AMPK mediates inhibition of electrolyte transport and NKCC1 activity by reactive oxygen species

Abstract

Reactive oxygen species such as H2O2 are believed to play a prominent role in the injury and loss of transport function that affect the intestinal epithelium in inflammatory conditions such as inflammatory bowel diseases. Defects in intestinal epithelial ion transport regulation contribute to dysbiosis and inflammatory phenotypes. We previously showed that H2O2 inhibits Ca2+-dependent Cl− secretion across intestinal epithelial cells (IECs) via a phosphatidylinositol 3-kinase (PI3K)- and extracellular signal-regulated kinase (ERK)-dependent mechanism that occurs, at least in part, through inhibition of the basolateral Na+-K+-2Cl− cotransporter NKCC1. NKCC1 governs Cl− entry into crypt IECs and thus plays a critical role in maintaining the driving force for Cl− secretion. Electrolyte transport consumes large amounts of cellular energy, and direct pharmacological activation of the cellular energy sensor AMP-activated protein kinase (AMPK) has been shown to inhibit a number of ion transport proteins.

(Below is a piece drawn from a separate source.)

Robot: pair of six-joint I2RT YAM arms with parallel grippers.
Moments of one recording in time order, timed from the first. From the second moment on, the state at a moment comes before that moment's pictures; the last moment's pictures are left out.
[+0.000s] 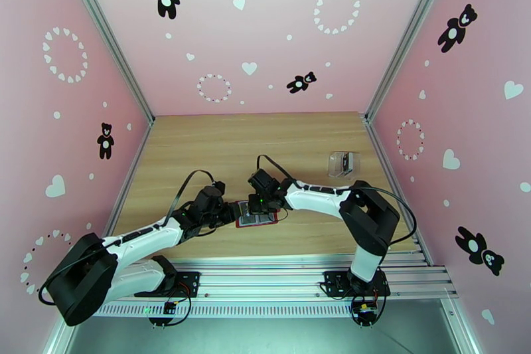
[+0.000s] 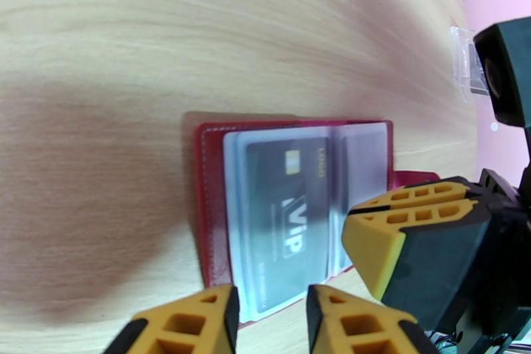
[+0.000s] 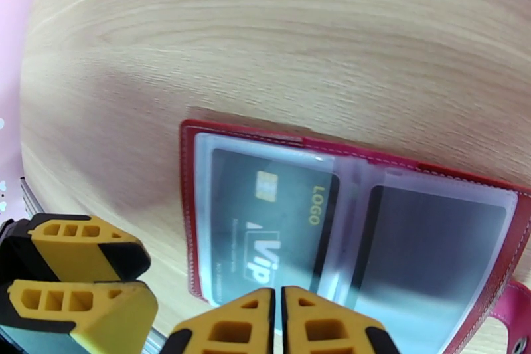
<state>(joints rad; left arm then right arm) -0.66 1.21 0.42 -0.04 0.20 -0.93 0.91 1.80 1.08 -0.38 -0.17 0.76</state>
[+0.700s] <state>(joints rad) -0.66 1.21 0.42 -0.04 0.20 -0.93 0.91 1.83 1.08 -0.39 -0.16 0.76</state>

Here, we show that H2O2 activates AMPK in human IEC lines and ex vivo human colon. Moreover, we demonstrate that the inhibitory effect of H2O2 on Ca2+-dependent Cl− secretion and NKCC1 activity is AMPK-dependent. This inhibitory effect is associated with a physical interaction between AMPK and NKCC1, as well as increased phosphorylation (Thr212,217) of NKCC1, without causing NKCC1 internalization. These data identify a key role for AMPK-NKCC1 interaction as a point of convergence for suppression of colonic epithelial ion transport by inflammatory reactive oxygen species. NEW & NOTEWORTHY H2O2 inhibition of intestinal epithelial Ca2+-dependent Cl− secretion involves recruitment of AMP-activated protein kinase (AMPK) downstream of ERK and phosphatidylinositol 3-kinase signaling pathways, physical interaction of AMPK with the Na+-K+-2Cl− cotransporter NKCC1, and AMPK-dependent suppression of NKCC1-mediated electrolyte influx without causing NKCC1 internalization. It is intriguing that, in human intestinal epithelial cell lines and human colon, H2O2 activation of AMPK increased phosphorylation of NKCC1 residues required for promoting, not inhibiting, NKCC1 activity. These data identify an elevated complexity of AMPK regulation of NKCC1 in the setting of an inflammatory stimulus.